La baisse du pétrole est-elle bien répercutée sur le prix de l'essence ?
Par Benoist Fechner, publié le 08/12/2014 l' EXPRESS
Tandis que le prix du baril de brut est tombé sous les 70 dollars contre plus de 110 en juin dernier, l'Elysée a voulu s'assurer que cette baisse profitait normalement aux consommateurs. Verdict: oui, mais les marges remontent
Depuis le mois de juin, le cours du baril de pétrole brut n'en finit plus de dégringoler. Ce lundi, il cotait même sous les 70 dollars. Mais cette baisse des coûts de fabrication de l'essence est-elle correctement répercutée à la pompe? Dans le cas contraire, les groupe pétroliers ou les distributeurs en profiteraient-ils pour gonfler leurs marges et détourner ainsi une partie des économies promises aux automobilistes?

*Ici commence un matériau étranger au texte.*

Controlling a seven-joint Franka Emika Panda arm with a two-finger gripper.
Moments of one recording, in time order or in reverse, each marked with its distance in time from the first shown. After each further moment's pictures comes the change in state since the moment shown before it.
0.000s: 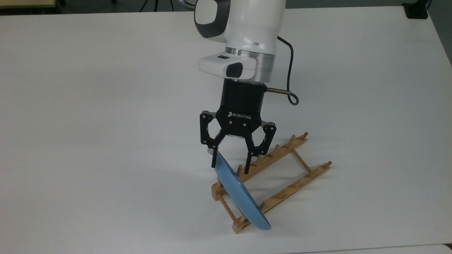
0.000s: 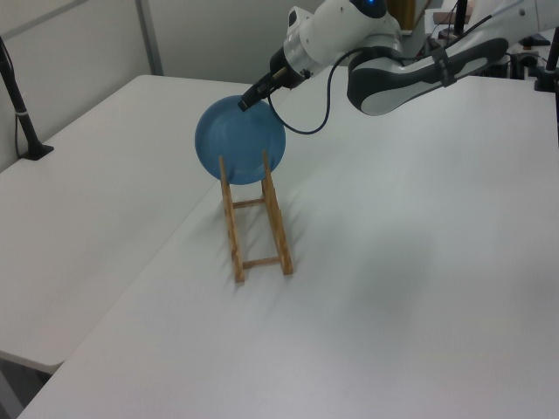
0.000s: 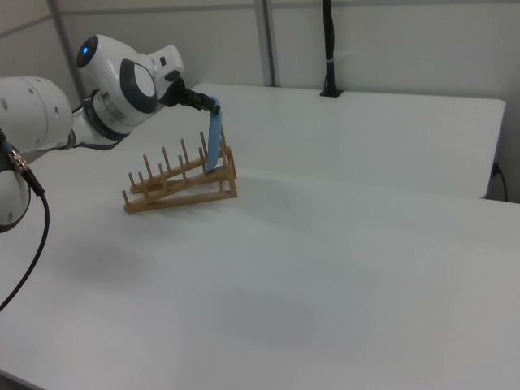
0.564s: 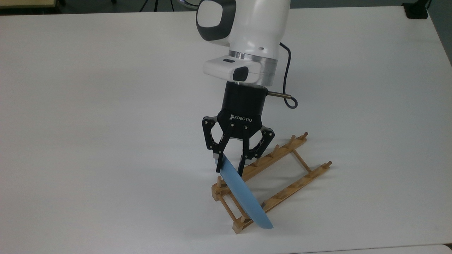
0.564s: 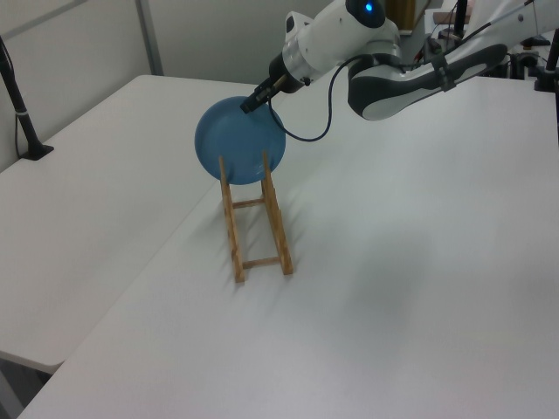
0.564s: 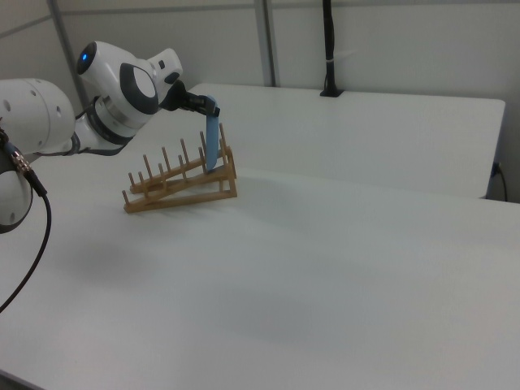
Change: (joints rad) arm 0.003 0.013 -0.004 0.000 -0.081 0.000 0.002
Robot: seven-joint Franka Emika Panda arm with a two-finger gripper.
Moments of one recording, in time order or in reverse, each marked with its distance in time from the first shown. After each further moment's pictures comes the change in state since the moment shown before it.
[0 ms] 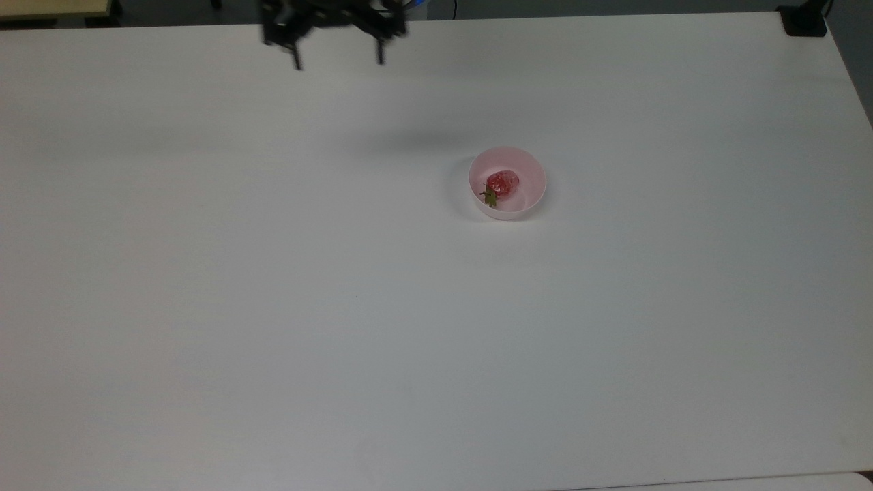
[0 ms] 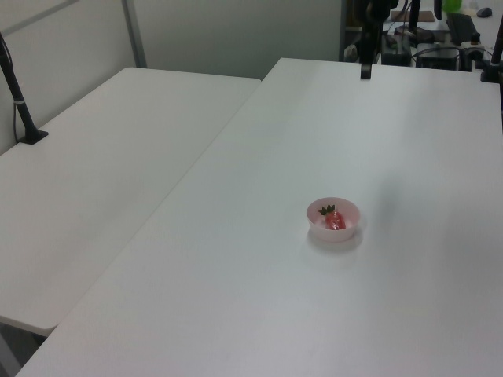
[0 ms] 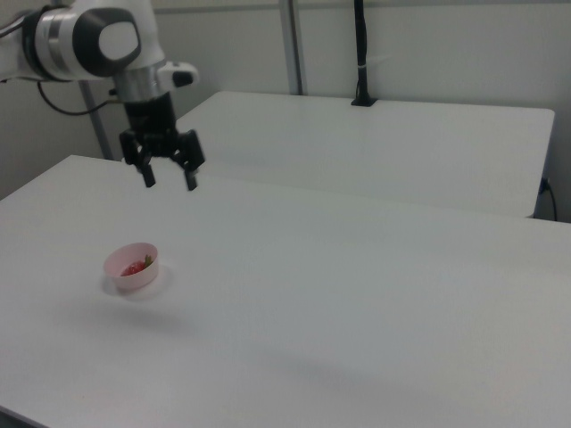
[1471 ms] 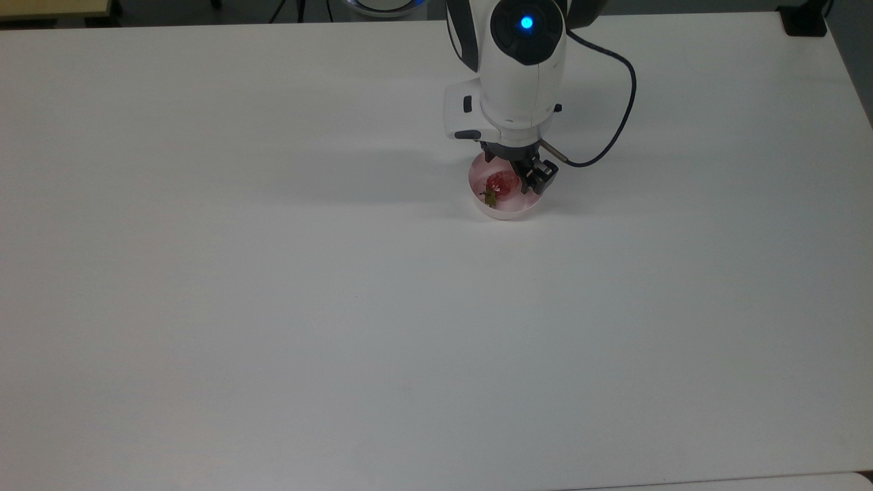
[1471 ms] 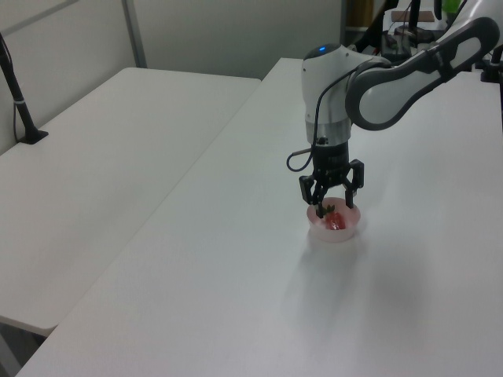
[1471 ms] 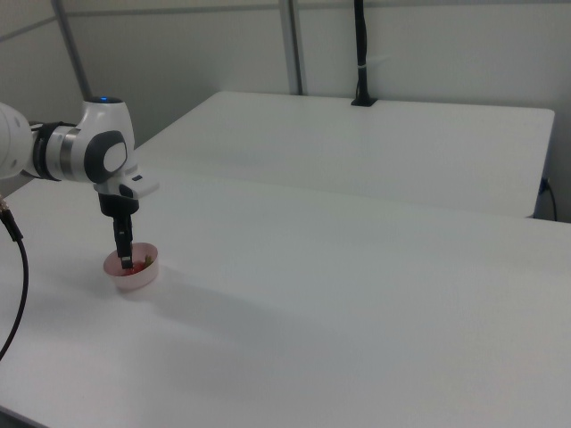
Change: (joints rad) arm 0.076 0.299 0.220 -0.163 0.124 0.384 1.171
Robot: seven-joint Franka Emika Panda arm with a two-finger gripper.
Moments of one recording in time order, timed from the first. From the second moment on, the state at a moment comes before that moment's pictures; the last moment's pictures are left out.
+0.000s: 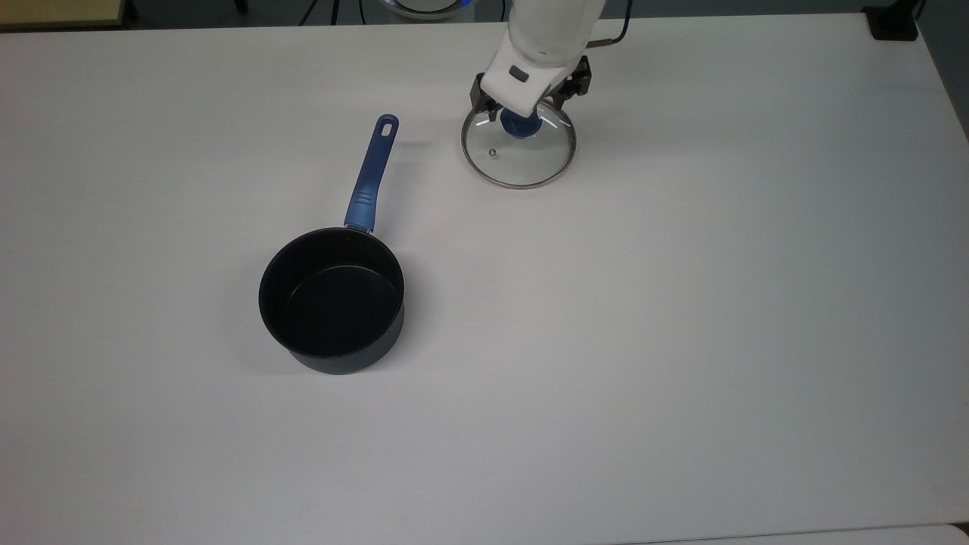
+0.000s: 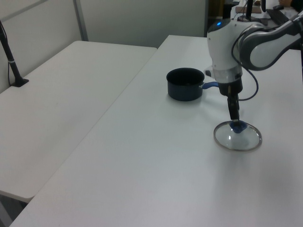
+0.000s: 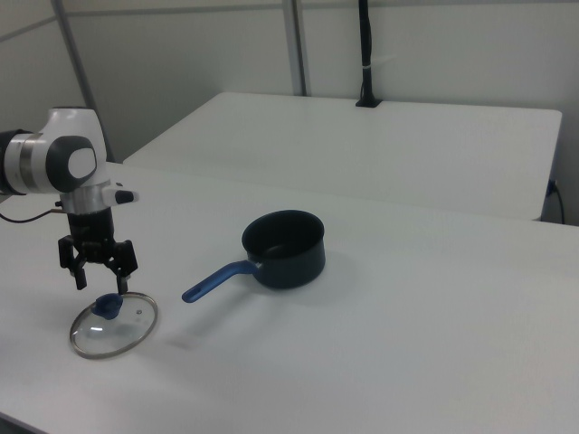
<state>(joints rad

C'est pour tenter répondre à ces questions que la présidence de la République avait convoqué, ce lundi matin, une rencontre avec des professionnels du secteur
Pour l'Elysée, les professionnels jouent le jeu
"Cette réunion a permis de partager le constat que la baisse des cours du pétrole brut, qui ont atteint ces dernières semaines un point bas depuis 2010, est répercutée correctement dans les prix des carburants à la pompe", a indiqué l'Elysée dans un communiqué. "Ceci représente une baisse de 8 centimes par litre pour le gazole et de 11 centimes par litre pour l'essence en 5 mois, au bénéfice des consommateurs et des entreprises", a-t-il ajouté, soulignant que le gain s'élevait à environ 6 euros en novembre pour un automobiliste moyen parcourant 35 kilomètres par jour.
"Nous avons pu constater que le marché français fonctionne. (...) La baisse du prix du brut a été intégralement répercutée au consommateur", a abondé le directeur général de Total, Patrick Pouyanné, à l'issue de cette rencontre réunissant les producteurs et distributeurs de produits pétroliers, ainsi que des associations de consommateurs et le ministre de l'Economie, Emmanuel Macron. Le gazole, qui représente plus de 80% des volumes vendus, a perdu 12,5 centimes depuis le début de l'année, atteignant le 28 novembre son niveau le plus bas depuis début décembre 2010. Le constat vaut aussi pour l'essence sans plomb.
Le cours du brut ne pèse qu'un tiers du prix à la pompe
Si la baisse n'est pas plus spectaculaire, c'est d'abord parce que dans la structuration du prix des carburants à la pompe, le cours du baril ne pèse que pour un tiers environ (33% pour l'essence sans plomb, 38% pour le gazole qui bénéficie encore d'une fiscalité plus avantageuse). Le reste du prix est impacté par les taxes et plus marginalement par les coûts de raffinage et de distribution du carburant, comme le montre la figure suivante.
Certaines marges ont tendance à s'envoler
Si les associations de consommateurs partagent globalement le constat élyséen, elles tiennent en revanche à apporter un bémol et placent "sous surveillance" le niveau des marges pratiquées par les professionnels du secteur pour les activités raffinage (la transformation du brut en carburant) et distribution (l'acheminement su carburant jusqu'aux pompes).
Contacté par l'Express, Nicolas Mouchnino, chargé de mission pour l'énergie auprès de l'UFC que choisir considère ainsi que la baisse des prix est correctement répercutée, "c'est vrai à quelques détails près". Dans son viseur, notamment les marges de raffinage qui étaient "extrêmement faibles en début d'année", mais qui ont eu tendance à "remonter à mesure que le cours du baril chutait". On parle ici de trois centimes de rattrapage sur le prix d'un litre d'essence sans plomb. Mais l'expert juge "normal" le niveau de marge actuel tout en appelant à la vigilance quant à la suite de cette évolution.
De son côté, l'association de défense des consommateurs CLCV a toutefois appelé dans un communiqué "les professionnels à faire preuve de modération" sur leurs marges, confirmant toutefois que celle-ci n'ont pas encore atteint "des niveaux déraisonnables".